[Data records]

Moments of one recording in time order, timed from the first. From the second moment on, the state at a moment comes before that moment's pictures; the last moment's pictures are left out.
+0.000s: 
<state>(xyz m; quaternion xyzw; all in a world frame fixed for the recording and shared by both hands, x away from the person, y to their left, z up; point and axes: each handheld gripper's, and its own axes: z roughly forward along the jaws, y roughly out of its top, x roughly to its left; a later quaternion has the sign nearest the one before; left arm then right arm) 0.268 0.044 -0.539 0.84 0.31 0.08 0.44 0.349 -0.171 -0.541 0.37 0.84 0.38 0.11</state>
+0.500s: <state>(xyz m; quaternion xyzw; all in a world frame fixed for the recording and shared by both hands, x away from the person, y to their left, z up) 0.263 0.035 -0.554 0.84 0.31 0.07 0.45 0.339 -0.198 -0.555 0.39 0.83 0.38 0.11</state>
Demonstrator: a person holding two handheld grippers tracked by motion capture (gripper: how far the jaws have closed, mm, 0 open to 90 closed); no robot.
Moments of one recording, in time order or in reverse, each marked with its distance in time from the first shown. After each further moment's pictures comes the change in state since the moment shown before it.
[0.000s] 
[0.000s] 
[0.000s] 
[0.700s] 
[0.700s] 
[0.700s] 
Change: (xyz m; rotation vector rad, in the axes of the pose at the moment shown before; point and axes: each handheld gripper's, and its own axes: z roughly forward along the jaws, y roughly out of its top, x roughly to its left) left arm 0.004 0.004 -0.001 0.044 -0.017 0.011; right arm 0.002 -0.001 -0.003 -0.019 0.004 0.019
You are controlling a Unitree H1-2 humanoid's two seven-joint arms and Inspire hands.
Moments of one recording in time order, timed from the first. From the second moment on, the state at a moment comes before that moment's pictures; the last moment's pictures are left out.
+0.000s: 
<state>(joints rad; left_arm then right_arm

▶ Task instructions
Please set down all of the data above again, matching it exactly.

▶ Response to the exercise
Moments of one recording in time order, timed from the first. From the second moment on, the state at a moment comes before that moment's pictures; the last moment's pictures are left out.
+0.000s: 
<state>(xyz m; quaternion xyzw; all in a world frame fixed for the recording and shared by both hands, x away from the person, y to their left, z up; point and axes: each handheld gripper's, and its own axes: z roughly forward along the jaws, y roughly out of its top, x roughly to its left; a later quaternion has the sign nearest the one before; left arm then right arm) 0.268 0.044 -0.539 0.84 0.31 0.08 0.44 0.349 -0.171 -0.541 0.37 0.84 0.38 0.11</state>
+0.500s: <state>(xyz m; quaternion xyzw; all in a world frame fixed for the recording and shared by both hands, x away from the person, y to their left, z up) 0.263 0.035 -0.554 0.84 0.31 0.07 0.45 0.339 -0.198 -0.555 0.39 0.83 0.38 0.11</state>
Demonstrator: a person holding two handheld grippers tracked by motion capture (gripper: how far the jaws have closed, mm, 0 open to 90 closed); no robot.
Moments of one recording, in time order or in reverse, each marked with its distance in time from the first shown. After each further moment's pictures comes the change in state since the moment shown before it.
[0.000s] 
[0.000s] 
[0.000s] 
[0.700s] 
[0.700s] 
[0.700s] 
Change: (xyz m; rotation vector rad, in the axes of the pose at the moment shown before; point and axes: each handheld gripper's, and its own axes: z roughly forward along the jaws, y roughly out of its top, x roughly to its left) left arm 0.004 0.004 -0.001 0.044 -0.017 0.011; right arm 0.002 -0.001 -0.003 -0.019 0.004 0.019
You are controlling a Unitree H1-2 humanoid's two seven-joint arms and Inspire hands.
Moments of one recording in time order, timed from the first. From the second moment on, the state at a moment comes before that moment's pictures; the last moment's pictures are left out.
+0.000s: 
<state>(joints rad; left_arm then right_arm

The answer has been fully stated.